[Opening Data provided section]

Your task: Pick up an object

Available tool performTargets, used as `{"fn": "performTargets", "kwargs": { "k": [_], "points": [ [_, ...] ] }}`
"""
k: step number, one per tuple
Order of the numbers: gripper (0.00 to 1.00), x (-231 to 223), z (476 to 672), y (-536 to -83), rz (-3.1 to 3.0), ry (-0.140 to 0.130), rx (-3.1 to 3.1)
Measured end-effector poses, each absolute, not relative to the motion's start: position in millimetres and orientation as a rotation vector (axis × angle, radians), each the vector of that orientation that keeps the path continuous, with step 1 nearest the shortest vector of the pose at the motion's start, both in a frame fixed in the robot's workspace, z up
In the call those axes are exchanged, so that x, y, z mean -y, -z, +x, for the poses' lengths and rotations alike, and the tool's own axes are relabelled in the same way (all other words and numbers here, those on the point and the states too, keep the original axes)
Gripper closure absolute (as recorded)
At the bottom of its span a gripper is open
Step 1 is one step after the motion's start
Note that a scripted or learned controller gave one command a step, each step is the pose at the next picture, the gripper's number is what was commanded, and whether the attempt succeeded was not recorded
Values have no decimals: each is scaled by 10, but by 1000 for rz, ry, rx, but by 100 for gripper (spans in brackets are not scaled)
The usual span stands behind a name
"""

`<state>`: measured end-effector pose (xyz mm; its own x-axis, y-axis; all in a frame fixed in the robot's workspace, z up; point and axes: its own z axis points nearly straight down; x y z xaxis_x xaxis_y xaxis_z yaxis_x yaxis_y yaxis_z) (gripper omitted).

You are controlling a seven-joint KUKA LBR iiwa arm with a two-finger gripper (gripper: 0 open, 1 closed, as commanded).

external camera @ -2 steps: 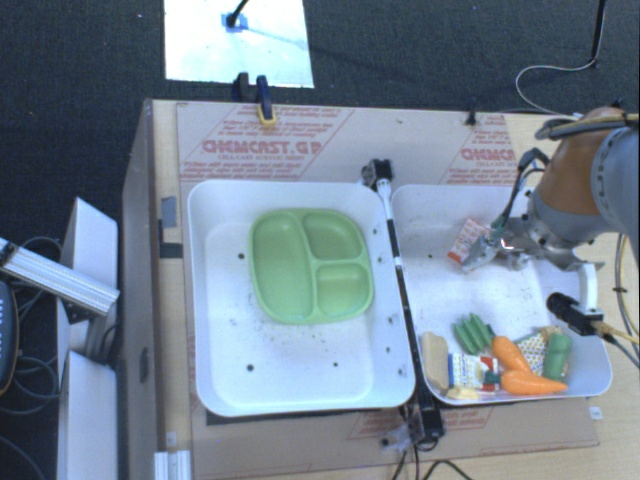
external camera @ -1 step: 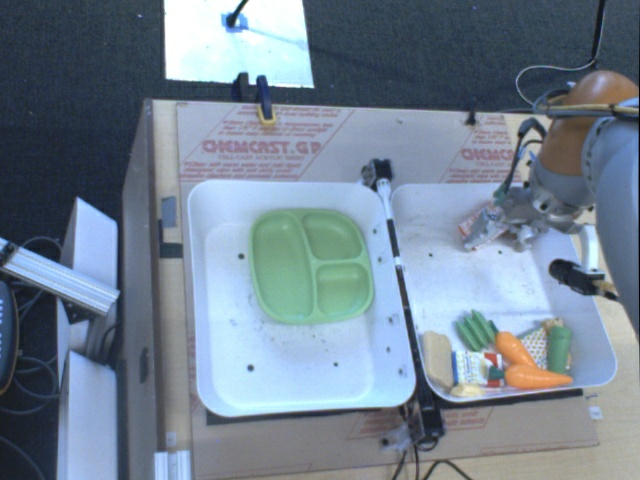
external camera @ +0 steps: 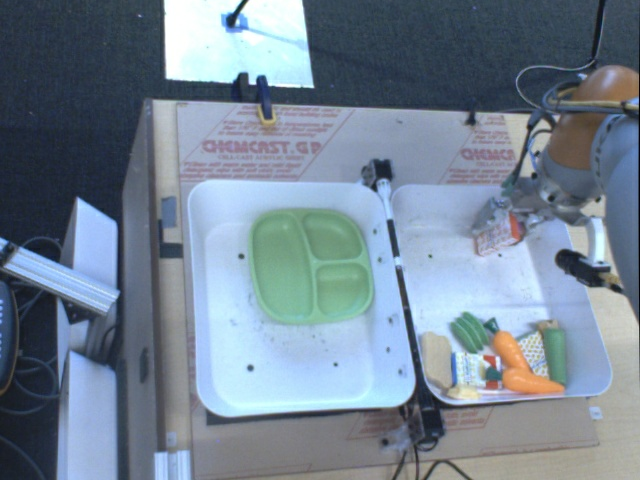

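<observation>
The gripper (external camera: pixel 505 218) hangs low over the right bin (external camera: pixel 440 268), a red-and-white packet (external camera: pixel 497 236) apparently pinched between its fingers; other toys sit clustered well clear, near the front corner.

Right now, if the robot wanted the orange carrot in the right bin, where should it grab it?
Probably around the middle of the carrot, coming straight down from above. It lies flat and slanted in the right bin, so the fingers should close across its narrow width. The green pea pod and a second carrot crowd its ends, so the middle looks easiest to reach.
</observation>
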<state>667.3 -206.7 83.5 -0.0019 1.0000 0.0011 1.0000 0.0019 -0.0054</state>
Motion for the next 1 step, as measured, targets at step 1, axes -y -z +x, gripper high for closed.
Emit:
{"fn": "performTargets", "kwargs": {
  "k": [1],
  "points": [
    [100,2064,6703,-966,-2217,2,2235]
  ]
}}
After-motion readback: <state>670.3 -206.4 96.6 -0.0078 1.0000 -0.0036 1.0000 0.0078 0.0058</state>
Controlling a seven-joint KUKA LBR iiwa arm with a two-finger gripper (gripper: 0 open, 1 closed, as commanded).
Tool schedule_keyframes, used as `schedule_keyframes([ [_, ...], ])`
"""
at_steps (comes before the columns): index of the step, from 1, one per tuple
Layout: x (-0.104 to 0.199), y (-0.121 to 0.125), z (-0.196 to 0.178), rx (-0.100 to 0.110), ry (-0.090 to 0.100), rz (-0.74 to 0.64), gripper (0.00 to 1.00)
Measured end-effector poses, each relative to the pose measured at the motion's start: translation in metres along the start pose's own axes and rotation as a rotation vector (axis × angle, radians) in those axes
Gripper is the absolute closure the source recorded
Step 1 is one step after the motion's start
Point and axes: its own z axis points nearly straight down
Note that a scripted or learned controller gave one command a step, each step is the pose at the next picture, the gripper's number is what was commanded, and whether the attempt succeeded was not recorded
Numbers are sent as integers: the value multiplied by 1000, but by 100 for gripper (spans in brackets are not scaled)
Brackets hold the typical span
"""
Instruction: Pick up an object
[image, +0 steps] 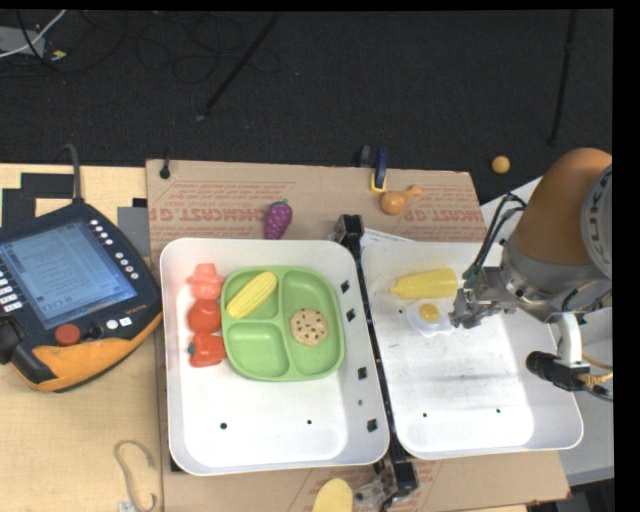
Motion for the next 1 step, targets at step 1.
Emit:
schedule_keyframes([
  [1,-4,3,-43,1,1,-2,100],
])
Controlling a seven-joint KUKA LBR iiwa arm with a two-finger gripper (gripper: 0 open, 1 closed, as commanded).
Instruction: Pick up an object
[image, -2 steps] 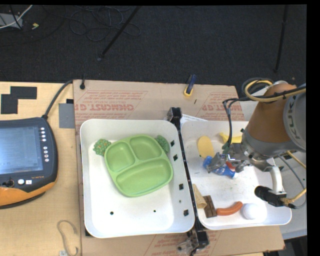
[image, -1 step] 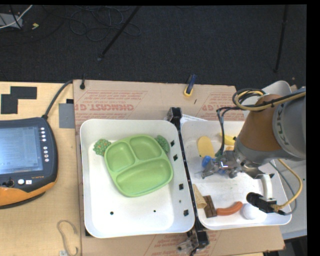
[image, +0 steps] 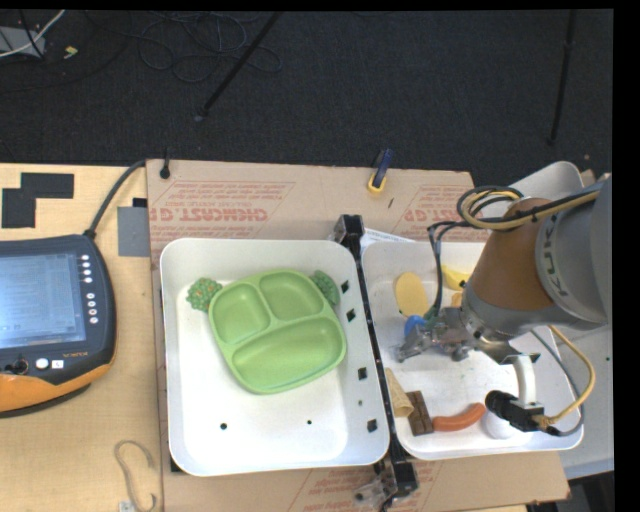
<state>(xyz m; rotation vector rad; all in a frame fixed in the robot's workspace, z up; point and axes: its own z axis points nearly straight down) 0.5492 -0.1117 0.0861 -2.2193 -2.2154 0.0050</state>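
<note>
Camera view: the gripper (image: 425, 345) sits low in the right bin (image: 455, 385), just beside a small blue object (image: 412, 326). I cannot tell whether it is spread or closed, or whether it touches that object. The same bin holds a yellow rounded piece (image: 410, 292) above the blue one, and a brown block (image: 415, 410) and an orange-red sausage shape (image: 458, 419) near the front rim. A second yellow piece (image: 455, 278) is partly hidden by the arm (image: 530, 270). In the left bin (image: 260, 425), a green divided plate (image: 275, 330) lies flat.
</note>
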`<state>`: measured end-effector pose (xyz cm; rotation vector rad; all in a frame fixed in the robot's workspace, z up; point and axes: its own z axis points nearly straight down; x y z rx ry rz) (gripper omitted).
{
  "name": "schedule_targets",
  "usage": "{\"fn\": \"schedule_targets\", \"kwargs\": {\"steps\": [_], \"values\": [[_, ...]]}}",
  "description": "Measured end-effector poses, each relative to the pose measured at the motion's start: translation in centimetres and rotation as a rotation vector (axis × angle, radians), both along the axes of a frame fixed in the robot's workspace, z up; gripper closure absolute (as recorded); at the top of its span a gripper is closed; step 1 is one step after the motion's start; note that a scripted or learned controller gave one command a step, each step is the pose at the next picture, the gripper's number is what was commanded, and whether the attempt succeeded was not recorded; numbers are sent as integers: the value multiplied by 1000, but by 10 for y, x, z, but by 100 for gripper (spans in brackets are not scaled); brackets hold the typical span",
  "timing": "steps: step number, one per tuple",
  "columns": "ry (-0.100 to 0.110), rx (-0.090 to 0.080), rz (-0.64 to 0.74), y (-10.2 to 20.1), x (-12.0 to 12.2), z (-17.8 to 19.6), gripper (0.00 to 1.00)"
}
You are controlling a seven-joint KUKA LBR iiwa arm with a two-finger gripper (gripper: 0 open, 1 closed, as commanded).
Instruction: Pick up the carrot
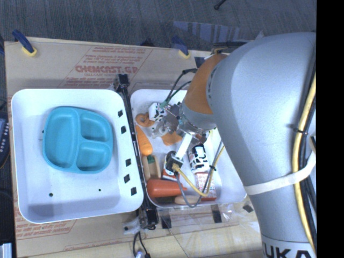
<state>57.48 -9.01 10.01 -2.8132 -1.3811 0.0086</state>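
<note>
the grey arm (258, 117) is reaching in from the right and is covering much of the right bin (228, 190); its orange band (196, 93) is showing just above the wrist; the gripper (161, 120) is hanging low over the back-left part of this bin; whether it is clenched or released i cannot tell, because the wrist is hiding it from this angle.

the carrot (144, 142) is lying in the right bin, close along its left wall, long and orange, running from the back toward the front; it is sitting just beside the gripper, to the left of it and a little toward the front; whether the two are touching i cannot tell.

a rounded orange piece (141, 120) is sitting at the back end of the carrot; an orange-brown piece (172, 139) is lying just under the wrist; a small brown thing (152, 165) is standing near the front end of the carrot; a red sausage-shaped thing (164, 187) is lying across the front of the bin.

the left bin (32, 198) is standing just beside the right one, and a blue divided plate (78, 138) is resting in it; both bins are sitting on a brown cardboard sheet (70, 63).
</note>
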Motion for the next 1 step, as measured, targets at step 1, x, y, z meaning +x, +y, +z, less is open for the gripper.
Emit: {"fn": "schedule_targets", "kwargs": {"steps": [1], "values": [[2, 2, 7, 0, 0, 9, 100]]}}
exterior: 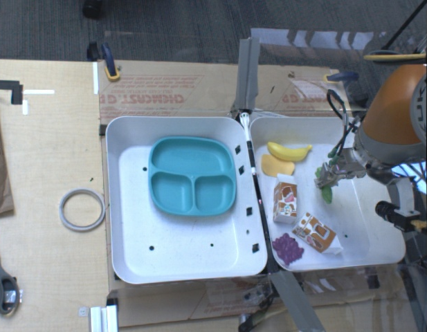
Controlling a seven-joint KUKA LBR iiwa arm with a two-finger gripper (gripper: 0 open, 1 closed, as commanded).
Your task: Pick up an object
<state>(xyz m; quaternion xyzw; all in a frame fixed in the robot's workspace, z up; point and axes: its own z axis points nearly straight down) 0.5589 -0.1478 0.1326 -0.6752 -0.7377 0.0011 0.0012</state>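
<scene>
The grey arm [396, 116] with its orange band reaches in from the right over the right bin [379, 251], and its claw [329, 177] hangs low above the bin floor near the middle. A small green object [327, 194] sits right at the claw's tips, its long axis running roughly up and down in the view, the lower end pointing toward the near edge of the bin. Whether the claw is clenched on it or released cannot be told, and the green piece may simply lie on the floor beneath.

To the left in the same bin lies a yellow banana [289, 151], its long axis nearly level across the view, stem end to the right. Just below it rests a yellow-orange piece [277, 165]. A small white carton [286, 200] stands beside the divider, long axis up and down. Nearer the front lie a purple bunch of grapes [288, 248] and a brown-and-white packet [316, 233], tilted diagonally.

The left bin [130, 254] holds a teal divided plate [193, 176]. On the tabletop [47, 158] to the left lies a grey ring [82, 209].
</scene>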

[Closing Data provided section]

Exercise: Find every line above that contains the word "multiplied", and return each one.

Written response:
Numbers are sent as integers: the value multiplied by 1000, but by 100 for gripper (spans in brackets are not scaled)
  "description": "Measured end-effector poses, each relative to the pose measured at the motion's start: translation in centimetres and rotation as a rotation vector (axis × angle, radians), both along the axes of a frame fixed in the robot's workspace, z up; gripper closure absolute (as recorded); at the top of its span a gripper is closed; step 1 is one step after the motion's start; note that a scripted or learned controller gave one command a step, each step is the pose at the next picture, the gripper's number is what was commanded, and whether the attempt succeeded was not recorded; numbers are sent as integers: the value multiplied by 1000, but by 10 for y, x, z, but by 100 for gripper (spans in brackets are not scaled); brackets hold the typical span",

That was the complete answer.